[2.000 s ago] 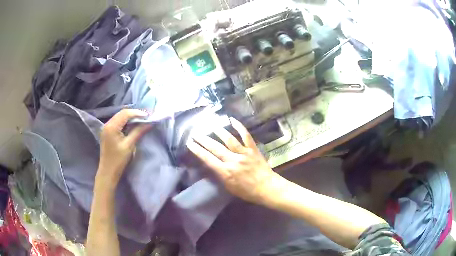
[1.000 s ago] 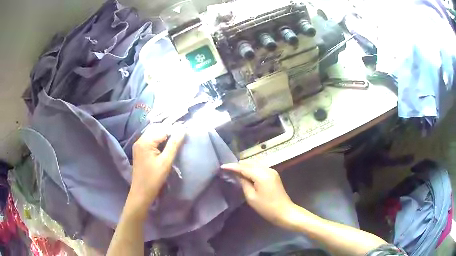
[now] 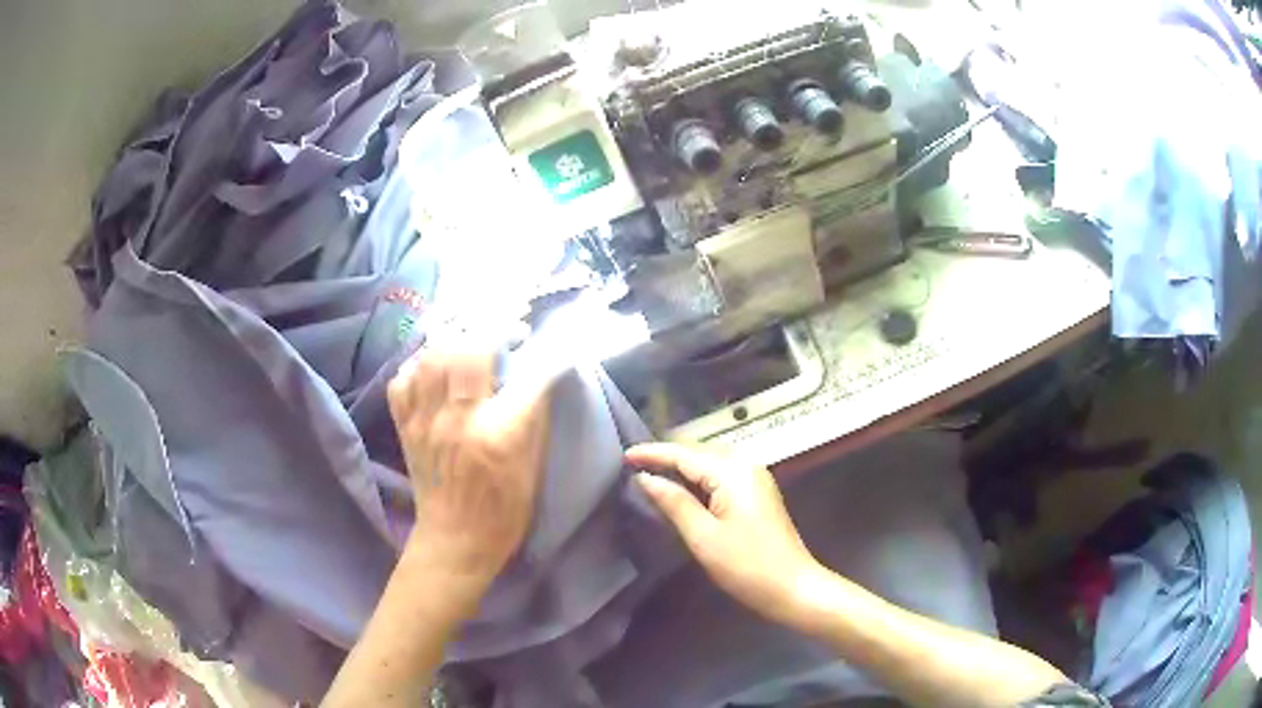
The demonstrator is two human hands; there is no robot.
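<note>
A large grey-blue garment panel (image 3: pixel 263 429) lies over the table's left part and my lap, with a small red and green embroidered logo (image 3: pixel 404 315) on it. My left hand (image 3: pixel 471 450) lies on the cloth just below the needle area (image 3: pixel 598 270), its fingers bent over the cloth; glare hides the cloth's edge there. My right hand (image 3: pixel 720 519) pinches the cloth's edge between thumb and forefinger at the table's front edge. The overlock machine (image 3: pixel 754 180) has a green label and dark knobs.
A darker crumpled work heap (image 3: pixel 235 166) lies left of the machine. A narrow metal tool (image 3: pixel 976 242) lies right of it. Light blue pieces (image 3: pixel 1163 263) hang over the table's right end. A bundle of cut pieces (image 3: pixel 1169 595) is at lower right, plastic bags (image 3: pixel 125 609) at lower left.
My left hand has moved right from the left part of the panel towards the needle area. My right hand has left the cloth beside the needle and moved down to pinch the edge.
</note>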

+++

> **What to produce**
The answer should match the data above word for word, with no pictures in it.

> **Reply to the task**
[2.000 s ago] 
[1.000 s ago] 
[now] 
The demonstrator is two human hands; there is no robot.
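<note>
A large grey-blue garment panel (image 3: pixel 263 429) lies over the table's left part and my lap, with a small red and green embroidered logo (image 3: pixel 404 315) on it. My left hand (image 3: pixel 471 450) lies on the cloth just below the needle area (image 3: pixel 598 270), its fingers bent over the cloth; glare hides the cloth's edge there. My right hand (image 3: pixel 720 519) pinches the cloth's edge between thumb and forefinger at the table's front edge. The overlock machine (image 3: pixel 754 180) has a green label and dark knobs.
A darker crumpled work heap (image 3: pixel 235 166) lies left of the machine. A narrow metal tool (image 3: pixel 976 242) lies right of it. Light blue pieces (image 3: pixel 1163 263) hang over the table's right end. A bundle of cut pieces (image 3: pixel 1169 595) is at lower right, plastic bags (image 3: pixel 125 609) at lower left.
My left hand has moved right from the left part of the panel towards the needle area. My right hand has left the cloth beside the needle and moved down to pinch the edge.
</note>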

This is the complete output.